Reviewing the 1987 crash environment, by late September, the S&P 500 had already gained 36.2% for the year, with rapid valuation bubbles forming. The Fed was in a rate-hiking cycle, compounded by U.S. trade and fiscal deficits, which heightened market risk appetite. Multiple negative factors converged, triggering a single-day index plunge.
Comparing to current fundamentals, the Fed’s monetary policy path, global inflation fluctuations, and U.S. fiscal deficits continue to influence market pricing. The valuation premiums driven by AI concepts have diverged from some companies’ earnings, and the reference value of historical patterns remains high.
Looking at macro variables in June, historical patterns suggest that this month often sees many events—such as Fed meetings, key employment and inflation data, and quarterly guidance from leading companies—that could trigger a break in the current concentration. Many institutions believe that if the Fed delays rate cuts, high-valuation AI leaders will be the first to see valuation compression, causing the index rally supported by heavyweights to weaken rapidly.

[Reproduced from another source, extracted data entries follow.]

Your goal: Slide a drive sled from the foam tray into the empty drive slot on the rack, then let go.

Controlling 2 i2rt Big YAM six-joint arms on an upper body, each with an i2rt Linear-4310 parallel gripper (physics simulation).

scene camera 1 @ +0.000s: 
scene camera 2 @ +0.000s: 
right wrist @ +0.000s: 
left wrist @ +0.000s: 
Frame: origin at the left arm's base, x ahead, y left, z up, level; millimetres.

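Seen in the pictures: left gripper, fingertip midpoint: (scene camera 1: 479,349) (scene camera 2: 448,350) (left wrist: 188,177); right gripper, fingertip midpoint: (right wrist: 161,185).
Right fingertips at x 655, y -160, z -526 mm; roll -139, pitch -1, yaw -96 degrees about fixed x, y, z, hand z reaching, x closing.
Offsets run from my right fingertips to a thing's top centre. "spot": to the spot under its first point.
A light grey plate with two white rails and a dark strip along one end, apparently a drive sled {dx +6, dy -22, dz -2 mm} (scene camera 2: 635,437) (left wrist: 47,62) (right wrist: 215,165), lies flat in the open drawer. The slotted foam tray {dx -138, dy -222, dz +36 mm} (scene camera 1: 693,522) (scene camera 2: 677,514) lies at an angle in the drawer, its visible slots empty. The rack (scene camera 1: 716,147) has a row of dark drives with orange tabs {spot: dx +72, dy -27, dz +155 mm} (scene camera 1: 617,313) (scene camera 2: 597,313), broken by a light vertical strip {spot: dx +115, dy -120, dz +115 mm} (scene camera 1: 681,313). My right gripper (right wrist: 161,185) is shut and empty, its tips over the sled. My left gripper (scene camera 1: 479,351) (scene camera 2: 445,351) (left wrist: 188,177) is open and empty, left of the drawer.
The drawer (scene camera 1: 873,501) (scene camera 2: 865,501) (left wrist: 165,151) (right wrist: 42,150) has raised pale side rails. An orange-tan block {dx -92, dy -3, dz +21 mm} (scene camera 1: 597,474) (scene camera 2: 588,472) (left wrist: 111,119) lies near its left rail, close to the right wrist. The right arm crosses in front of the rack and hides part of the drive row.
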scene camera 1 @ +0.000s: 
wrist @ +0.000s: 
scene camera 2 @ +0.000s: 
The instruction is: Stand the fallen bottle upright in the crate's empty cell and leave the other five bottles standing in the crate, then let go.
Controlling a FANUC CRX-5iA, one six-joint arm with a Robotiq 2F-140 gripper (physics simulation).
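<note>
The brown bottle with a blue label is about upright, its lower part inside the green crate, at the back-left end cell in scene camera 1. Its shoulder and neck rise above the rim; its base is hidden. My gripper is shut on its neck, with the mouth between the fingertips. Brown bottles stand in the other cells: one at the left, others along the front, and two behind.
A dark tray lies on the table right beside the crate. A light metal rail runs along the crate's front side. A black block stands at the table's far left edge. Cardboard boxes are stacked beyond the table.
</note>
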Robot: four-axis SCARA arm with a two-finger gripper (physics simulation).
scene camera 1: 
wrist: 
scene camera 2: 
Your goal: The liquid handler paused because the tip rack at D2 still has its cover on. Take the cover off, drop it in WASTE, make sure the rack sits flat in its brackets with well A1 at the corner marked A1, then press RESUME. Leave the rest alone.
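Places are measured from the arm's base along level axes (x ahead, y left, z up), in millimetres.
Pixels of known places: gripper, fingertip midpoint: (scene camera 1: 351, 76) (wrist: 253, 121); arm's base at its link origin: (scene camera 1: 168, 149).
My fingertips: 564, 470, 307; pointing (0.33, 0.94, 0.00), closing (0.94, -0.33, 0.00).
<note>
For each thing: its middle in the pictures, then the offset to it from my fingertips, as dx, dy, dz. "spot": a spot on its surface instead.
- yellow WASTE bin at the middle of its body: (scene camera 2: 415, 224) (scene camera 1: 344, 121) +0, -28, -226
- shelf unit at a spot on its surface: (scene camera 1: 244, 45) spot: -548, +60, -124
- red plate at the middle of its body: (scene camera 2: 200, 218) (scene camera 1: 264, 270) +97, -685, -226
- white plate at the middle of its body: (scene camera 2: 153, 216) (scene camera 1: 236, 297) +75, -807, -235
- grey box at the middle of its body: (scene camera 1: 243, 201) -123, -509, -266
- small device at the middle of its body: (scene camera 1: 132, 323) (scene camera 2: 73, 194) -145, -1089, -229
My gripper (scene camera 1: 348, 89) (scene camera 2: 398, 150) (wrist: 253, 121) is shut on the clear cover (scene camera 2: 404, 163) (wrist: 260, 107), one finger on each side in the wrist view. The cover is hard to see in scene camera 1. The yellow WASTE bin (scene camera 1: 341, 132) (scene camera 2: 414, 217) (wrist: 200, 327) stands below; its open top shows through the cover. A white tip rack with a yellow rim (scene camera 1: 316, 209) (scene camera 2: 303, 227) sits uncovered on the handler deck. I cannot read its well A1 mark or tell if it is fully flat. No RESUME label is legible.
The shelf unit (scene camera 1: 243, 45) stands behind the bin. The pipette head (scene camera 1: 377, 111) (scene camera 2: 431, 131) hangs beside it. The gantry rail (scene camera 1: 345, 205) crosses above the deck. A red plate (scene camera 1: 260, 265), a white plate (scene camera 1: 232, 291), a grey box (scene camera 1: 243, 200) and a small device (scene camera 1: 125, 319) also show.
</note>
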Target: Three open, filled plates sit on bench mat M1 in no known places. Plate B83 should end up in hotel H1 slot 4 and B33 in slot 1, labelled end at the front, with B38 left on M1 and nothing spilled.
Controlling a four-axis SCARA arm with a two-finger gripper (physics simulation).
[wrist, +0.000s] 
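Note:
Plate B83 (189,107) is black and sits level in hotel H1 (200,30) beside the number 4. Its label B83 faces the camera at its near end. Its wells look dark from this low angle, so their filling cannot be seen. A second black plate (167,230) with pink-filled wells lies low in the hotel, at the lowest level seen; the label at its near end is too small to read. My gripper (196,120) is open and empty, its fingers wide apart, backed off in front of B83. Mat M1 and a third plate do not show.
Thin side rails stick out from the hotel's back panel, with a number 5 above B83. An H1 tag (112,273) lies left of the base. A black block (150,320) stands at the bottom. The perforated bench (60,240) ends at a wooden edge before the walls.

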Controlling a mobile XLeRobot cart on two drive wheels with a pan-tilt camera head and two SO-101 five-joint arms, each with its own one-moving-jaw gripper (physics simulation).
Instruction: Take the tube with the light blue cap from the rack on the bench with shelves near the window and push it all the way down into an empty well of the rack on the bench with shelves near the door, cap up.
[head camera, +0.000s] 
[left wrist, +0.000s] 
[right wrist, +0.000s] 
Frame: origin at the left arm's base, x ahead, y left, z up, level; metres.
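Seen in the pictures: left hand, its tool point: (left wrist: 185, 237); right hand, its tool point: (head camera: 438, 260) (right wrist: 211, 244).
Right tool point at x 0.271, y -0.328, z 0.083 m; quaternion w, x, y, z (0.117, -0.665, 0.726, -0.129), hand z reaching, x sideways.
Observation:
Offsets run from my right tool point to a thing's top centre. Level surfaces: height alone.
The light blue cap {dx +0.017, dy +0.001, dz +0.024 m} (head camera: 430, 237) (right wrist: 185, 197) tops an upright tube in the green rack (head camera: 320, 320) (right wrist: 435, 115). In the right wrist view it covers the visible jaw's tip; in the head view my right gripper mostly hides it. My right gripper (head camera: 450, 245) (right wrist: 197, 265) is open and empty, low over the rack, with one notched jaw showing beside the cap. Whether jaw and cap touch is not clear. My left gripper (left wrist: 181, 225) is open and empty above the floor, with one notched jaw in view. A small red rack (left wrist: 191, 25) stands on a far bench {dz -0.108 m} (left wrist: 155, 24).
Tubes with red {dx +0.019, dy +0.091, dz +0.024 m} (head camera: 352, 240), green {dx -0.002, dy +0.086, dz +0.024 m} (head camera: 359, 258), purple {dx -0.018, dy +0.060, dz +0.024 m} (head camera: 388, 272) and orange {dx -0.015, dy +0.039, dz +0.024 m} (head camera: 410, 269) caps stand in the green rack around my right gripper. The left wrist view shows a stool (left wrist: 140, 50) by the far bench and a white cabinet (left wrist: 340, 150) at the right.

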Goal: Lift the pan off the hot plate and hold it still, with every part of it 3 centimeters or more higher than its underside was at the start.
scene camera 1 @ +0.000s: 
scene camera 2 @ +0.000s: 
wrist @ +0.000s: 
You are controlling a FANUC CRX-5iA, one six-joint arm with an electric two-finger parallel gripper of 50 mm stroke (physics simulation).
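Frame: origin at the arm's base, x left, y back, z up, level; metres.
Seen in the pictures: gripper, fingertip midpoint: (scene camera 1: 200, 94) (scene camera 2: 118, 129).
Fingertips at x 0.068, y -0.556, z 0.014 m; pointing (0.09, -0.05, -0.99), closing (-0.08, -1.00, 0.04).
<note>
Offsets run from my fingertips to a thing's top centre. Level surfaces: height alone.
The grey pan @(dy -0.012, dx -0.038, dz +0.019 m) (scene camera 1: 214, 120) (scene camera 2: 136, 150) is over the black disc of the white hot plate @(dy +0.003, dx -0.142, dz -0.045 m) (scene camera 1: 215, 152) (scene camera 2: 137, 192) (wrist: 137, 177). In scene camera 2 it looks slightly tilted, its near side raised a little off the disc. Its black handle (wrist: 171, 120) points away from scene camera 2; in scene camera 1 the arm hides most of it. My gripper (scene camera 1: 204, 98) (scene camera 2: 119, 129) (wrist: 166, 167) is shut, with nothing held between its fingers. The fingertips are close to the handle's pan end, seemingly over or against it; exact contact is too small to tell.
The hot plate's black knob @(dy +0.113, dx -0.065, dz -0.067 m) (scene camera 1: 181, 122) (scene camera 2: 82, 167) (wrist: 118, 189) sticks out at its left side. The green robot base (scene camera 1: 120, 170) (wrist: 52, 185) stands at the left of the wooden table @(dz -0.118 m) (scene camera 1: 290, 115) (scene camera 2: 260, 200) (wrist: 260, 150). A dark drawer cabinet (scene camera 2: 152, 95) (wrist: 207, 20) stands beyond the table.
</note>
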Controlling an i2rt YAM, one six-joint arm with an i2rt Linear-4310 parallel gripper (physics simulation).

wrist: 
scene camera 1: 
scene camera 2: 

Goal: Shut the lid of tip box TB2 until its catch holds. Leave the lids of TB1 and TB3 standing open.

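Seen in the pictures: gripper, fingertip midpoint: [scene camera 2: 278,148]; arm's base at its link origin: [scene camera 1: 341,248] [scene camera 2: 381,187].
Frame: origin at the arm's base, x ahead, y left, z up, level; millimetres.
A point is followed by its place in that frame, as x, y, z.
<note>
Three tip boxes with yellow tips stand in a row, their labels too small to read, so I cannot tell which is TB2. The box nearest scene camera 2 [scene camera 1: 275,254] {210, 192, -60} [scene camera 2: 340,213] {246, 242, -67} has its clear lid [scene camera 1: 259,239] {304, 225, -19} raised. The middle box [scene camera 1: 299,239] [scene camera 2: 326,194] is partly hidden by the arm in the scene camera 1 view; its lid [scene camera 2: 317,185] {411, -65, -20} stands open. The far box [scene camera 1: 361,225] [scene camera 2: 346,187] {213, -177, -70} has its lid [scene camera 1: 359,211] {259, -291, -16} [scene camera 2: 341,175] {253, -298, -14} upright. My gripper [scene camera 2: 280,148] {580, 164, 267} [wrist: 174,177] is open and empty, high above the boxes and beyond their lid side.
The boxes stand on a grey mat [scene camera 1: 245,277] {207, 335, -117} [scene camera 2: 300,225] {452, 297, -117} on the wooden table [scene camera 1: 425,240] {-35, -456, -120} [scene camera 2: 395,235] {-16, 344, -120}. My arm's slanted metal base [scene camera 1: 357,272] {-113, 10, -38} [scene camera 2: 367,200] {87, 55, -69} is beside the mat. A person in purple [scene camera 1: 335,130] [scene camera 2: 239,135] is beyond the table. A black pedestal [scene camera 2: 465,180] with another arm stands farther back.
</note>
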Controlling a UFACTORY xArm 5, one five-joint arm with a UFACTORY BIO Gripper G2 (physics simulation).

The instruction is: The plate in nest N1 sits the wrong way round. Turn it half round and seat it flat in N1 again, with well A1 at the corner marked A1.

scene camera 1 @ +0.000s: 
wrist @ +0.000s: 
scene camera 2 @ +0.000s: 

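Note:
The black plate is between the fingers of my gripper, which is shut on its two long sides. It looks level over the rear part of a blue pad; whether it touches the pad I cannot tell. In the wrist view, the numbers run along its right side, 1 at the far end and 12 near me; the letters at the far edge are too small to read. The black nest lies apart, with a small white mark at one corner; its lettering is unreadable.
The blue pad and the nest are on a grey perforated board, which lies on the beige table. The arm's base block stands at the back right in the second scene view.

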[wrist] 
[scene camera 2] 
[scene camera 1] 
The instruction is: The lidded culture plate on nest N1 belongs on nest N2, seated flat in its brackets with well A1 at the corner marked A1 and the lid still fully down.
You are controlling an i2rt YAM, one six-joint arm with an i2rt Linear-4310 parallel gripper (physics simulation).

Even if small and mid-cap stocks benefit from low valuations and recover, limited overall market capital and the disproportionate weightings mean that local rebounds cannot reverse the overall downward trend.
From a global asset allocation perspective, this structural bull market in U.S. stocks serves as a warning beyond the domestic market. In an environment of converging global liquidity and increasing divergence in asset valuations, index overvaluation driven by sector concentration often harbors tail risks. Cross-border investors should abandon the mindset that “new highs mean a stronger market,” look beyond index levels, and focus on three core indicators: market breadth, concentration of holdings, and earnings realization, remaining alert to systemic risks from potential AI sector corrections in June.